Он сказал неподчиняющимся голосом:
— Ты еще увидишь, какой я странный, какой непонятный, но какой смелый парень! Знай, что я служил в разведке. Ты представляешь, что такое полковая разведка и что такое ходить в тыл к немцам?
— Пожалей, пожалуйста. Неужели ты хочешь победить меня, как войну? Ты самолюбивый хвастунишка…
— Оля, милая, уезжай сейчас же, я знаю, тебя ждут дома! Уезжай. Так будет лучше. Иначе… («Опять, опять!..»)
— Спасибо. Я поеду. А что иначе?
— Иначе я ничего не смогу с собой поделать. Уезжай, я прошу тебя. Я люблю тебя. Я черт знает как люблю тебя!..
Он проводил ее до автобуса, потом долго топтался под фонарем, морщась, чиркал спичками, а поднявшийся меж домов ветер срывал, тушил огонек, мокрый снег налипал на сигарету. В ладонях, по фронтовому сложенных ковшиком, он все-таки сумел прикурить, сделал затяжку, но снежный смерч с неистовой силой мстительно выбил жарок из сигареты, и тогда он впервые за много лет заплакал в бессилии. Он плакал со сладострастной злобой к себе, к этому неподвластному воле безумию, ко всему, что было связано с тем предновогодним роковым вечером и тем инистым утром в замоскворецком дворике.
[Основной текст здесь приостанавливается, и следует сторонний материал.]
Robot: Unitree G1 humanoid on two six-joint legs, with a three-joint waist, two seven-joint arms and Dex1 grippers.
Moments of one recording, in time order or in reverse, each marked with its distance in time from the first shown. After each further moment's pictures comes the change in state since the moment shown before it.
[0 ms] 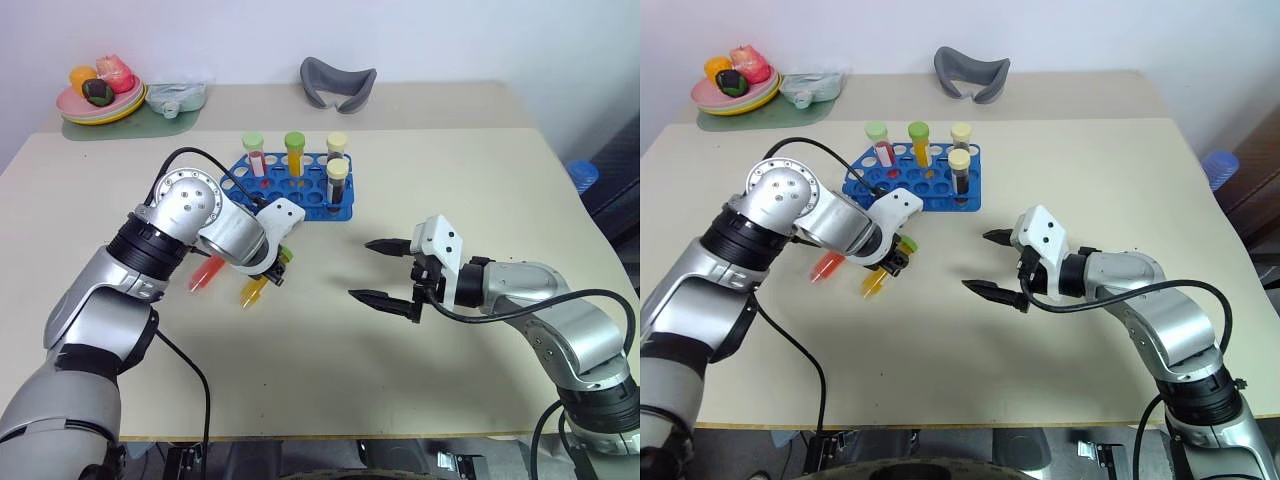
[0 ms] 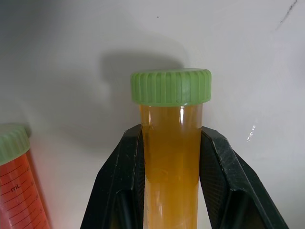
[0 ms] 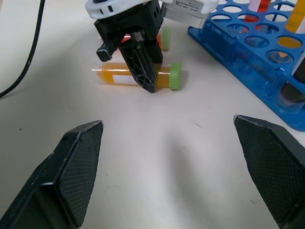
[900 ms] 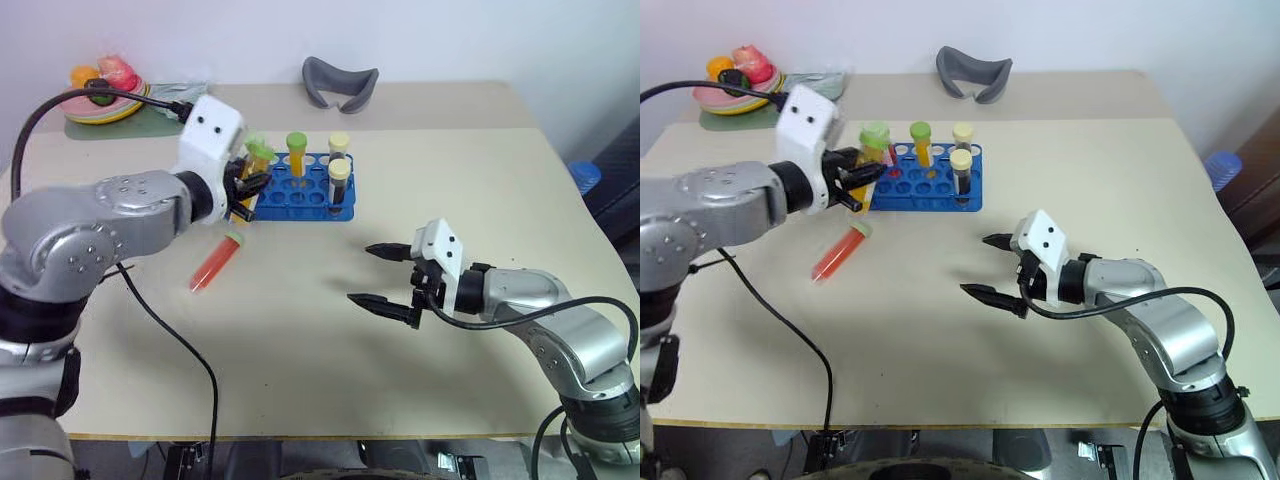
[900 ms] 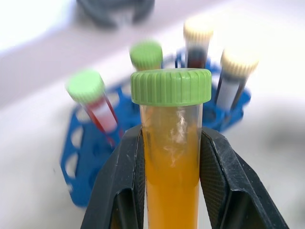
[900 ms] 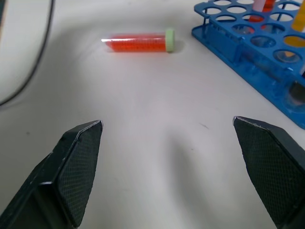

Что это было — дурман или естественное состояние? Ему было ясно одно: он любил Ольгу без памяти, прежние случайные встречи с другими женщинами не вызывали того безумия, той ненасытной нежности, той постоянной неутоленности, какую он испытывал к ней.
Да, то было другое время, и они были другими, тогда начиналась незабвенная пора послевоенной молодости.
Глава восемнадцатая
В тот день, расставшись с Валентином, он не дождался Ольгу, вышел из дома, не нашел ее на поляне и один долго ходил по лесу, по высокому берегу реки, вдоль песчаных отмелей, где весной садились дикие утки. Сначала по воде плыли, текли ленивые по-летнему облака («Откуда это непередаваемое наслаждение в их медлительности?»), на закате нежно заалели на плесах перистые, женственно-тонкие, обещающие поднебесное блаженство («Это же чудесный обман!»), затем начало постепенно надвигаться то невесомое молодое ощущение июльского вечера, в котором всегда парит долгий свет зари, что-то чуткое, зыбкое, не имеющее четких границ во времени. И уже в мягко синеющей темноте, охватываемый папоротниковой сыростью, Крымов сидел на поваленной березе, курил, отгоняя веточкой комаров, глядел на другой берег, проступавший за поблескивающей внизу рекой. Там километрах в трех оставался дачный поселок. В потемках леса не пробивалось ни единого огонька, хотя в поселке, вероятно, зажглись над заборами фонари всех улочек, между сосен сквозили окна дач, пленительно зеленел абажур настольной лампы в комнате Ольги, и рядом горел свет в его кабинете — ожидая его по вечерам, Ольга включала в мансарде свет, объясняя свою странность с загадочной полуулыбкой: «Я боюсь одна, а это маячок, чтобы тебе легче было найти дорогу домой».